What to produce ▸ Leave the pictures behind and repeat all the entries exactly.

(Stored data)
——

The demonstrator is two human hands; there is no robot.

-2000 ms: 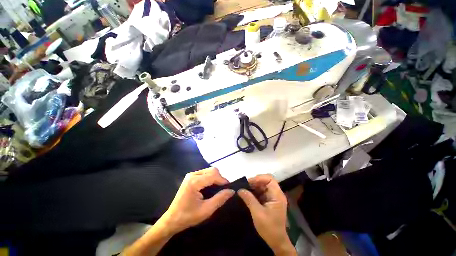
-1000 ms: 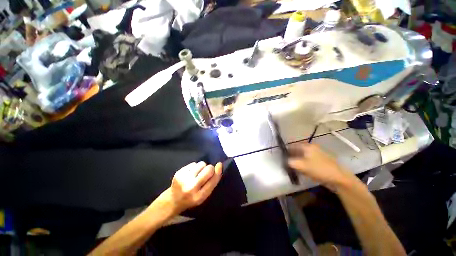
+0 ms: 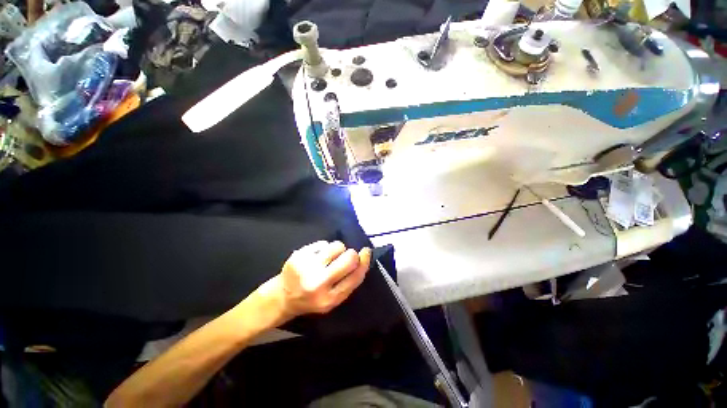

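Note:
The black garment piece [image 3: 183, 247] spreads over the table left of the needle area and down over the lap. My left hand [image 3: 327, 276] pinches its edge in front of the machine, with a small dark corner showing at the fingertips. The steel blades of the fabric shears [image 3: 418, 328] slant up from the bottom edge, their tips at the cloth just right of my left fingertips. The handles and my right hand cannot be seen. The white sewing machine [image 3: 478, 119] has its lamp lit at the needle area.
A dark thin stick [image 3: 503, 213] and a white stick [image 3: 563, 217] lie on the machine bed. Care labels [image 3: 632, 199] lie at its right end. A plastic bag [image 3: 68, 68] sits at the upper left. Dark cloth [image 3: 558, 351] lies below the bed at the right.
The shears have moved from under the machine arm to the cloth edge by my left hand. My right hand took hold of them and has left the picture. The view has shifted.

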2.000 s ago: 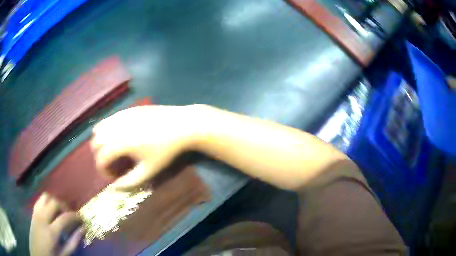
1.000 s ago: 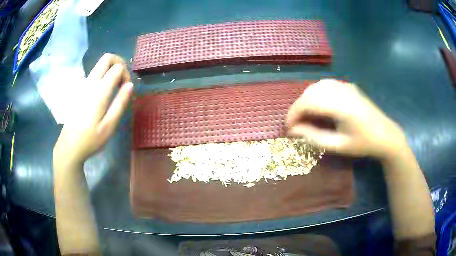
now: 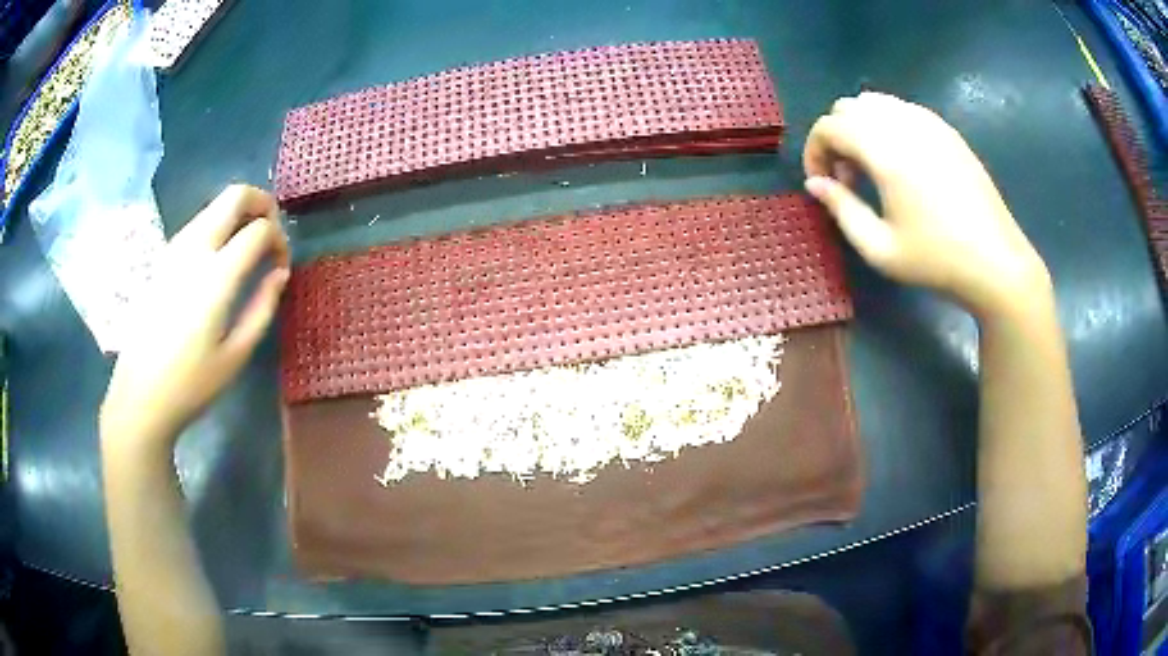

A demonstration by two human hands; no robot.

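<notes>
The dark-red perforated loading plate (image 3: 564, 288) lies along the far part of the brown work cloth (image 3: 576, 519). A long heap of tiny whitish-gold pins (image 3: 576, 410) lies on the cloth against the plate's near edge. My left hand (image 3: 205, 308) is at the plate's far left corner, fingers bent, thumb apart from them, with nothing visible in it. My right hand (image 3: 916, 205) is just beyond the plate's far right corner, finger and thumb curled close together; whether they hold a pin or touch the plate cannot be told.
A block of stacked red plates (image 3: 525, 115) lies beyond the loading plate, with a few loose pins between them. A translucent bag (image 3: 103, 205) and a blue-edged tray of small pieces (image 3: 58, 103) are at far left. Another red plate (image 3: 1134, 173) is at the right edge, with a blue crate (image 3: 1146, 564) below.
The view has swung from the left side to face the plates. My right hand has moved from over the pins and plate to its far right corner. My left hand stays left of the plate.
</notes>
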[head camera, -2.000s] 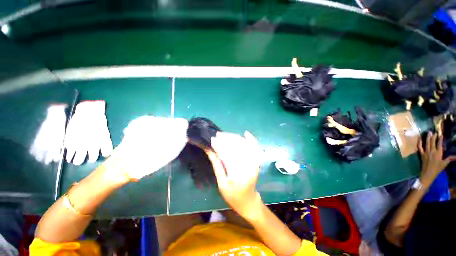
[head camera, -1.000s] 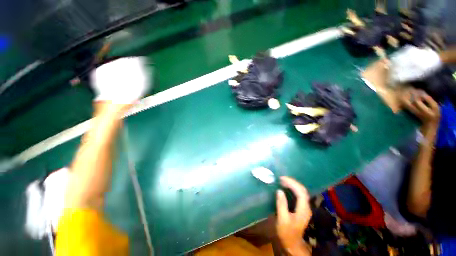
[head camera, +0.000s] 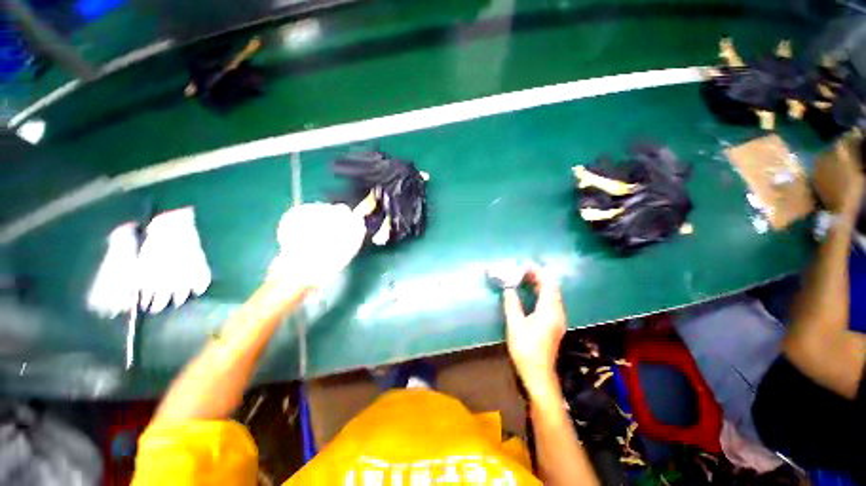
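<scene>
My left hand (head camera: 321, 239), in a thick white glove, is at the left side of a black tufted piece (head camera: 404, 201) with pale tan prongs and appears to grip it on the bench. My right hand (head camera: 537, 318) looks bare. Its thumb and finger are apart, their tips at a small white bottle (head camera: 503, 275); glare blurs whether they touch. Another black tufted piece (head camera: 641, 201) with tan prongs lies on the bench to the right.
Spare white gloves (head camera: 171, 258) lie at left. One black clump (head camera: 228, 78) lies at the far left, others (head camera: 764, 87) at the far right. A brown pad (head camera: 774, 178) lies near another person's arm (head camera: 824, 285). A red stool (head camera: 672, 394) stands below the bench edge.
My left hand has come back from the far left, where a black clump now lies. The nearer piece has moved left to that hand. My right hand has moved to the bottle.
</scene>
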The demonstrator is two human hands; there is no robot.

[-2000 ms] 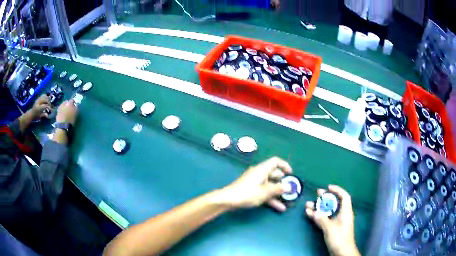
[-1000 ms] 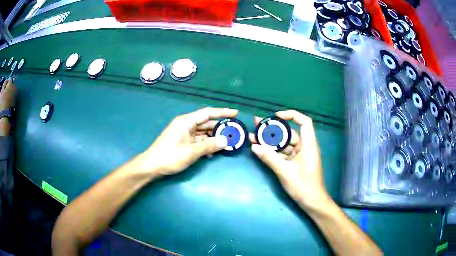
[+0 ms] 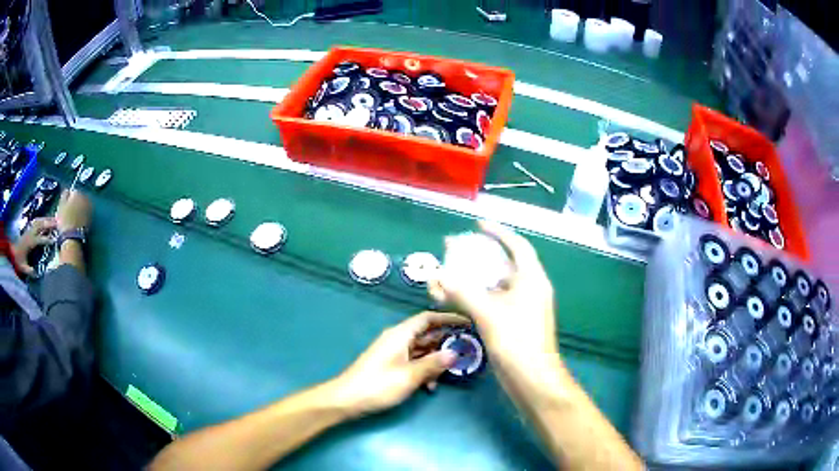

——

Expected output ▸
The demonstrator is two human hands; there is no robot.

-2000 ms: 
-1000 ms: 
+0 ms: 

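Note:
The black garment piece [image 3: 183, 247] spreads over the table left of the needle area and down over the lap. My left hand [image 3: 327, 276] pinches its edge in front of the machine, with a small dark corner showing at the fingertips. The steel blades of the fabric shears [image 3: 418, 328] slant up from the bottom edge, their tips at the cloth just right of my left fingertips. The handles and my right hand cannot be seen. The white sewing machine [image 3: 478, 119] has its lamp lit at the needle area.
A dark thin stick [image 3: 503, 213] and a white stick [image 3: 563, 217] lie on the machine bed. Care labels [image 3: 632, 199] lie at its right end. A plastic bag [image 3: 68, 68] sits at the upper left. Dark cloth [image 3: 558, 351] lies below the bed at the right.
The shears have moved from under the machine arm to the cloth edge by my left hand. My right hand took hold of them and has left the picture. The view has shifted.
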
2.000 s ago: 
1.000 s ago: 
now: 

A demonstration by two human hands; no robot.

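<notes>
The dark-red perforated loading plate (image 3: 564, 288) lies along the far part of the brown work cloth (image 3: 576, 519). A long heap of tiny whitish-gold pins (image 3: 576, 410) lies on the cloth against the plate's near edge. My left hand (image 3: 205, 308) is at the plate's far left corner, fingers bent, thumb apart from them, with nothing visible in it. My right hand (image 3: 916, 205) is just beyond the plate's far right corner, finger and thumb curled close together; whether they hold a pin or touch the plate cannot be told.
A block of stacked red plates (image 3: 525, 115) lies beyond the loading plate, with a few loose pins between them. A translucent bag (image 3: 103, 205) and a blue-edged tray of small pieces (image 3: 58, 103) are at far left. Another red plate (image 3: 1134, 173) is at the right edge, with a blue crate (image 3: 1146, 564) below.
The view has swung from the left side to face the plates. My right hand has moved from over the pins and plate to its far right corner. My left hand stays left of the plate.
</notes>
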[head camera, -2.000s] 
[head camera, -1.000s] 
[head camera, +0.000s] 
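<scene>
My left hand (head camera: 321, 239), in a thick white glove, is at the left side of a black tufted piece (head camera: 404, 201) with pale tan prongs and appears to grip it on the bench. My right hand (head camera: 537, 318) looks bare. Its thumb and finger are apart, their tips at a small white bottle (head camera: 503, 275); glare blurs whether they touch. Another black tufted piece (head camera: 641, 201) with tan prongs lies on the bench to the right.
Spare white gloves (head camera: 171, 258) lie at left. One black clump (head camera: 228, 78) lies at the far left, others (head camera: 764, 87) at the far right. A brown pad (head camera: 774, 178) lies near another person's arm (head camera: 824, 285). A red stool (head camera: 672, 394) stands below the bench edge.
My left hand has come back from the far left, where a black clump now lies. The nearer piece has moved left to that hand. My right hand has moved to the bottle.
</scene>
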The demonstrator is two human hands; there is no robot.

[-2000 ms] 
[-1000 ms] 
[+0 ms] 

Nothing else is needed for the answer.